##### Data block #####
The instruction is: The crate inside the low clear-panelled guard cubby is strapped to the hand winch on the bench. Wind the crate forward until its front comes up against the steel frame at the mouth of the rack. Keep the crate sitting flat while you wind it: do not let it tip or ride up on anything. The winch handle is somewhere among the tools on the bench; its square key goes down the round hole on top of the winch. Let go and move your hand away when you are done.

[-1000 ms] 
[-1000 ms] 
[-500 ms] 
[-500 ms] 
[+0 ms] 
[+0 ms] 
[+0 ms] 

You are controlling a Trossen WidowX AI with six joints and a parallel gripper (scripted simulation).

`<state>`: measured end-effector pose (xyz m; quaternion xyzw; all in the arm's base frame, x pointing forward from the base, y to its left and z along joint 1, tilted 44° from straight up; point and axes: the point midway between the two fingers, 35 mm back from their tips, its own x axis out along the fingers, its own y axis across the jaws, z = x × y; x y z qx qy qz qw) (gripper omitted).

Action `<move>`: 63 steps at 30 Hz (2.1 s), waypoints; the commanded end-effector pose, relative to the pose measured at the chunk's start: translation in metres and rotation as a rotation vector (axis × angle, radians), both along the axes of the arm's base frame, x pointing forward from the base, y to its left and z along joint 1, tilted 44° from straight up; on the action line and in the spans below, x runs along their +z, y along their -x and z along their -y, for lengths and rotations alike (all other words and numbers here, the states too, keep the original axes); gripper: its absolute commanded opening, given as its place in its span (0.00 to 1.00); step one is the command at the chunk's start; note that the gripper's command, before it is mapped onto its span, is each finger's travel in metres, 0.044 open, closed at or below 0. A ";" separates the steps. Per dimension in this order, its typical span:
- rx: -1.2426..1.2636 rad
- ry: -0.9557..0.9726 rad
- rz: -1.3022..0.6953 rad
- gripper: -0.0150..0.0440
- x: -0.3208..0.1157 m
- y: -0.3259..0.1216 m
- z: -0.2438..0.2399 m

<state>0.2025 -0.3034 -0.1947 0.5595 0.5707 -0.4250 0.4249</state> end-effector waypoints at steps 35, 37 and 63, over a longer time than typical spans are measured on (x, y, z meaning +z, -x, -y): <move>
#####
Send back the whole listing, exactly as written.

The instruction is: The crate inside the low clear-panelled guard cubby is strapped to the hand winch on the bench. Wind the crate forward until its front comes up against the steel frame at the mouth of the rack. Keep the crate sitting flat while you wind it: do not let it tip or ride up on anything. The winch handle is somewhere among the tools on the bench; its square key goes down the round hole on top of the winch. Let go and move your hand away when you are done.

[-1000 ms] 
[-1000 ms] 
[-500 ms] 
[-500 ms] 
[+0 ms] 
[+0 ms] 
[+0 ms] 

You are controlling a Trossen WidowX AI with six joints and a parallel gripper (scripted simulation).

`<state>`: measured end-effector pose (xyz m; quaternion xyzw; all in the arm's base frame, x pointing forward from the base, y to its left and z along joint 1, tilted 44° from straight up; point and axes: the point midway between the two fingers, 35 mm back from their tips, its own x axis out along the fingers, its own y axis across the jaws, z = x × y; x y z qx qy qz qw) (gripper omitted).

Action `<move>`: 63 steps at 30 Hz (2.1 s), waypoints; the commanded end-effector pose, relative to the pose measured at the chunk's start: translation in metres and rotation as a rotation vector (axis × angle, radians), both along the axes of the arm's base frame, x pointing forward from the base, y to its left and z along joint 1, tilted 44° from straight up; on the action line and in the spans below, x runs along their +z, y along their -x and z along their -y, for lengths and rotations alike (all other words and numbers here, the states too, keep the original axes); gripper: its absolute commanded opening, given as its place in its span (0.00 to 1.00); step one is the command at the chunk's start; note that the gripper's command, before it is mapped onto its span, is each finger's travel in metres, 0.044 open, closed at or below 0. A ";" separates the steps. Per dimension in this order, its typical span:
- rx: -1.2426..1.2636 rad
- ry: -0.9557..0.9726 rad
- rz: -1.3022..0.6953 rad
- gripper: -0.0150..0.0440
- x: -0.3208..0.1157 m
- y: -0.3259..0.1216 m
- z: -0.2438..0.2399 m

<state>0.2025 -0.3034 -0.1947 0.5595 0.5707 -0.4250 0.4249</state> end-effector waypoints at steps 35, 37 and 63, over a longer time than typical spans are measured on (x, y, z meaning +z, -x, -y): <move>

No other output belongs to this answer.